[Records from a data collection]
=== Begin Enclosure ===

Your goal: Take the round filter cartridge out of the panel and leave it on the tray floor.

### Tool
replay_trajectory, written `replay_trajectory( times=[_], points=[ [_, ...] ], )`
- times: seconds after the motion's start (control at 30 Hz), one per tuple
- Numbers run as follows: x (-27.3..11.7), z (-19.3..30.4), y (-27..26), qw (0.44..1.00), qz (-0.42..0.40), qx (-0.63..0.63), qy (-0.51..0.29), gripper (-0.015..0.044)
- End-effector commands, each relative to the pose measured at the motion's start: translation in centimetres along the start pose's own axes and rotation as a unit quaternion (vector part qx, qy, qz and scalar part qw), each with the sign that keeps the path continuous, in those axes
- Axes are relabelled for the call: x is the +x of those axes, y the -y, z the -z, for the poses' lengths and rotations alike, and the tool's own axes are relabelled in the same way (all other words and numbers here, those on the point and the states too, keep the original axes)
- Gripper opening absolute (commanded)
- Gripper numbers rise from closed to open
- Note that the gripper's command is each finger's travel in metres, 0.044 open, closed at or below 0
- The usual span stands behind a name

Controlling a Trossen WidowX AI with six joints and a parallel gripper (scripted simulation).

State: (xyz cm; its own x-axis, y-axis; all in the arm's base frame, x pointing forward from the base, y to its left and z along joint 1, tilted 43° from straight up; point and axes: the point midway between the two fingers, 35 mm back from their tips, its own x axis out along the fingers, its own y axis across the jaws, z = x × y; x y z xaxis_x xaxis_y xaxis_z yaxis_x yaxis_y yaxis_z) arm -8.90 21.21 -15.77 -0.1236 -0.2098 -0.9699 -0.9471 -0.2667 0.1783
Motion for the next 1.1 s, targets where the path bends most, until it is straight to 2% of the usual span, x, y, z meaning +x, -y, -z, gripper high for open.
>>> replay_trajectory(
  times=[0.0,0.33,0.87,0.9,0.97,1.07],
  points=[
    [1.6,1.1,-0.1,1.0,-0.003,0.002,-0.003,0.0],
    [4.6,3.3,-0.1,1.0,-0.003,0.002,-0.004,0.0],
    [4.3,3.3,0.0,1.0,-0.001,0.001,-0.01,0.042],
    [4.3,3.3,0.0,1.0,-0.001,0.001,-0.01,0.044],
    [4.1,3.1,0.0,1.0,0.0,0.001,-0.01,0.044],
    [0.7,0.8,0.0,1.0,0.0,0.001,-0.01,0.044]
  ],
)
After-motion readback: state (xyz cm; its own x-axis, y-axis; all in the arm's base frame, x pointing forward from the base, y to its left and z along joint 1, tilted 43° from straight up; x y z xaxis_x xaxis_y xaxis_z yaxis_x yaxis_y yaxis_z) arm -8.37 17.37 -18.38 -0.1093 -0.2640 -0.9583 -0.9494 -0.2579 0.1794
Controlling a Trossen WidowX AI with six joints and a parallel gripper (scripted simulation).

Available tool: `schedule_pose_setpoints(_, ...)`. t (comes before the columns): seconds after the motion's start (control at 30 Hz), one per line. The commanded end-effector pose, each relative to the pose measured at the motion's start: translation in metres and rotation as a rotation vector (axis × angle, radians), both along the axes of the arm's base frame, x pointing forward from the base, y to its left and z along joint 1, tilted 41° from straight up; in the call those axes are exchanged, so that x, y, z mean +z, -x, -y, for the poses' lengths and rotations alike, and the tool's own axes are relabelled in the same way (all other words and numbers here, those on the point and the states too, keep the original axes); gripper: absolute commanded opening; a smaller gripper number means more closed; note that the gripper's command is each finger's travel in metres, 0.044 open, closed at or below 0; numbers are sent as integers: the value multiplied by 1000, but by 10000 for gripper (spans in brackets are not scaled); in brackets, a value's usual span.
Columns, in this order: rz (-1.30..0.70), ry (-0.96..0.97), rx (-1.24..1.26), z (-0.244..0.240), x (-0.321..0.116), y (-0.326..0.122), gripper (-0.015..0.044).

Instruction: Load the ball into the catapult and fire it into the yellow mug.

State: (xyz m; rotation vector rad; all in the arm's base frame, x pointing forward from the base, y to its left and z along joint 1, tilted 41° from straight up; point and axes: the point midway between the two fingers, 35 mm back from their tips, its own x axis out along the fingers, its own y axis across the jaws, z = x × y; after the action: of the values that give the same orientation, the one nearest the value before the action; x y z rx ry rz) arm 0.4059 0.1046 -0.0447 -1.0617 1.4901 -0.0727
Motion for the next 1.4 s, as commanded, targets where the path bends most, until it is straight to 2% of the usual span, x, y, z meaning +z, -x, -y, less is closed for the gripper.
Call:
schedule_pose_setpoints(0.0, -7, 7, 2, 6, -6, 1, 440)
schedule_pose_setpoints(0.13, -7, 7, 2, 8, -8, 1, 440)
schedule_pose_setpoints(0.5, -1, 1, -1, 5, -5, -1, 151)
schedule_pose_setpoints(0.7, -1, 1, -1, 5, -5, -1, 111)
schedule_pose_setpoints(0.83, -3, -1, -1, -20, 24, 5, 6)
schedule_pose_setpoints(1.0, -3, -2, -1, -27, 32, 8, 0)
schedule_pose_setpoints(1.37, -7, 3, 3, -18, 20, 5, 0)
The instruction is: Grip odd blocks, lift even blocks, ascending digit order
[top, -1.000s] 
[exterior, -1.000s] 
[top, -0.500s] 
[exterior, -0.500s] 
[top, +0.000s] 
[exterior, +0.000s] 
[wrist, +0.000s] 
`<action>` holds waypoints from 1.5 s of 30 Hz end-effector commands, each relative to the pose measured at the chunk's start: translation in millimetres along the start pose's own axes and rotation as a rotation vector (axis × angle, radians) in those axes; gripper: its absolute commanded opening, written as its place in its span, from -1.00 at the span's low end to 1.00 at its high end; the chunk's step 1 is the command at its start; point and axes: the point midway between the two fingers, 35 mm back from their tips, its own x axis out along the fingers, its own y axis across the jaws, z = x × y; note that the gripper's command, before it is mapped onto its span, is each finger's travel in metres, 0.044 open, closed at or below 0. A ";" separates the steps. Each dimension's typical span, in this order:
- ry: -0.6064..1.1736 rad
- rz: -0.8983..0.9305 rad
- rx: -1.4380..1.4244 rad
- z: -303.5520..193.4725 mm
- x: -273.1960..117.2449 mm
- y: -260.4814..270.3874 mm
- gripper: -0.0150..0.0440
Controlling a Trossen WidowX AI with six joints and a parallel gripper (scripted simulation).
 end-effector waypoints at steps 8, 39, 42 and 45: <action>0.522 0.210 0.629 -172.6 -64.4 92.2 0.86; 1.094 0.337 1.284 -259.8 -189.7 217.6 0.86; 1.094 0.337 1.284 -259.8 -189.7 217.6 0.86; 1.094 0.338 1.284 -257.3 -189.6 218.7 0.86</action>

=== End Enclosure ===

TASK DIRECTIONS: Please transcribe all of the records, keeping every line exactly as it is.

EXPECTED ANSWER:
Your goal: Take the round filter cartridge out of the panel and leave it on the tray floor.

### Tool
replay_trajectory, written `replay_trajectory( times=[_], points=[ [_, ...] ], )`
- times: seconds after the motion's start (control at 30 Hz), one per tuple
- Numbers run as follows: x (-27.3..11.7), z (-19.3..30.4), y (-27..26), qw (0.44..1.00), qz (-0.42..0.40), qx (-0.63..0.63), qy (-0.51..0.29), gripper (-0.015..0.044)
- End-effector commands, each relative to the pose measured at the motion's start: translation in centimetres along the start pose's own axes and rotation as a unit quaternion (vector part qx, qy, qz and scalar part qw), each with the sign that keeps the path continuous, in those axes
- Axes are relabelled for the call: x is the +x of those axes, y the -y, z the -z, for the poses' lengths and rotations alike, and the tool's own axes are relabelled in the same way (all other words and numbers here, those on the point and the states too, keep the original axes)
- Gripper opening absolute (commanded)
- Gripper numbers rise from closed to open
- Note that the gripper's command is each finger's travel in metres, 0.044 open, closed at or below 0
- The usual span stands behind a name

Controlling a Trossen WidowX AI with six joints and a parallel gripper (scripted simulation).

State: (xyz cm; its own x-axis, y-axis; all in the arm's base frame, x pointing forward from the base, y to its left and z along joint 1, tilted 43° from straight up; point and axes: the point midway between the two fingers, 35 mm back from their tips, its own x axis out along the fingers, its own y axis across the jaws, z = x × y; x y z xaxis_x xaxis_y xaxis_z yaxis_x yaxis_y yaxis_z) arm -8.90 21.21 -15.77 -0.1236 -0.2098 -0.9699 -0.9471 -0.2667 0.1783
Motion for the next 1.1 s, targets where the path bends most, until it is straight to 2% of the usual span, x, y, z meaning +x, -y, -z, gripper high for open.
>>> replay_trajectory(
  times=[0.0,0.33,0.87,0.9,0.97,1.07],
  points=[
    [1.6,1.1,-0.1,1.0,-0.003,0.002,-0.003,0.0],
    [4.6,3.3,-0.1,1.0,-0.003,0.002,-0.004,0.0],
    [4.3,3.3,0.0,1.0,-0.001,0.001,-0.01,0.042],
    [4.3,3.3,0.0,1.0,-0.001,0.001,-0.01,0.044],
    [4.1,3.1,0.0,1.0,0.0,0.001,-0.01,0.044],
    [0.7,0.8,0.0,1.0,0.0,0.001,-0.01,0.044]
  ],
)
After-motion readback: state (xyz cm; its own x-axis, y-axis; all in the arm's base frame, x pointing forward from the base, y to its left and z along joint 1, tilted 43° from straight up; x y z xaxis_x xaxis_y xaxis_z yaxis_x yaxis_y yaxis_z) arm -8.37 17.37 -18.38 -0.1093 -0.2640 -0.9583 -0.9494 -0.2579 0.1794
Controlling a Trossen WidowX AI with six joints and a parallel gripper (scripted simulation).

Available tool: `schedule_pose_setpoints(_, ...)`. t (comes before the columns): seconds after the motion's start (control at 30 Hz), one per line. The commanded end-effector pose, each relative to the pose measured at the motion's start: translation in metres and rotation as a rotation vector (axis × angle, radians), both along the axes of the arm's base frame, x pointing forward from the base, y to its left and z along joint 1, tilted 41° from straight up; in the call those axes are exchanged, so that x, y, z mean +z, -x, -y, for the poses' lengths and rotations alike, and the tool's own axes are relabelled in the same way (all other words and numbers here, those on the point and the states too, keep the original axes); gripper: absolute commanded opening; a smaller gripper number means more closed; note that the gripper's command is each finger's travel in metres, 0.044 open, closed at or below 0; numbers are sent as integers: the value multiplied by 1000, but by 10000 for gripper (spans in brackets are not scaled); in brackets, a value's usual span.
Columns, in this order: rz (-1.30..0.70), ry (-0.96..0.97), rx (-1.24..1.26), z (-0.244..0.240), x (-0.321..0.116), y (-0.326..0.122), gripper (-0.015..0.044).

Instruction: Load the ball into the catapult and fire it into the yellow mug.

State: (xyz m; rotation vector rad; all in the arm's base frame, x pointing forward from the base, y to its left and z along joint 1, tilted 41° from straight up; point and axes: the point midway between the two fingers, 35 mm back from their tips, its own x axis out along the fingers, its own y axis across the jaws, z = x × y; after the action: of the values that give the same orientation, the one nearest the value before the action; x y z rx ry rz) arm 0.4059 0.1046 -0.0447 -1.0617 1.4901 -0.0727
Motion for the next 1.4 s, as commanded, targets where the path bends most, until it is straight to 2% of the usual span, x, y, z meaning +z, -x, -y, less is closed for the gripper.
Call:
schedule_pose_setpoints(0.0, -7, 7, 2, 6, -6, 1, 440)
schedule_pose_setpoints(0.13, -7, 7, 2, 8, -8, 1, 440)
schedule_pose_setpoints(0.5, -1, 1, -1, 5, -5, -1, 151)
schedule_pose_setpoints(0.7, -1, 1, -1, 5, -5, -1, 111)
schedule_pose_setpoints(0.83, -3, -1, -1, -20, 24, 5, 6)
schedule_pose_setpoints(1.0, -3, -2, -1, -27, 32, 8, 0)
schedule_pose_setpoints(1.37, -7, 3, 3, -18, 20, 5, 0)
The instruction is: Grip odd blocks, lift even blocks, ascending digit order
[top, -1.000s] 
[exterior, -1.000s] 
[top, -0.500s] 
[exterior, -0.500s] 
[top, +0.000s] 
[exterior, +0.000s] 
[wrist, +0.000s] 
`<action>` holds waypoints from 1.5 s of 30 Hz end-effector commands, each relative to the pose measured at the chunk's start: translation in millimetres along the start pose's own axes and rotation as a rotation vector (axis × angle, radians) in those axes; gripper: its absolute commanded opening, written as its place in its span, from -1.00 at the span's low end to 1.00 at its high end; the chunk's step 1 is the command at its start; point and axes: the point midway between the two fingers, 35 mm back from their tips, its own x axis out along the fingers, its own y axis across the jaws, z = x × y; note that the gripper's command, before it is mapped onto its span, is each finger's travel in metres, 0.044 open, closed at or below 0. A ";" separates the steps. Each dimension's typical span, in this order:
- ry: -0.6064..1.1736 rad
- rz: -0.8983..0.9305 rad
- rx: -1.4380..1.4244 rad
- z: -303.5520..193.4725 mm
- x: -273.1960..117.2449 mm
- y: -260.4814..270.3874 mm
- gripper: -0.0150..0.0440
Controlling a Trossen WidowX AI with six joints and a parallel gripper (scripted simulation).
 end-effector waypoints at steps 8, 39, 42 and 45: <action>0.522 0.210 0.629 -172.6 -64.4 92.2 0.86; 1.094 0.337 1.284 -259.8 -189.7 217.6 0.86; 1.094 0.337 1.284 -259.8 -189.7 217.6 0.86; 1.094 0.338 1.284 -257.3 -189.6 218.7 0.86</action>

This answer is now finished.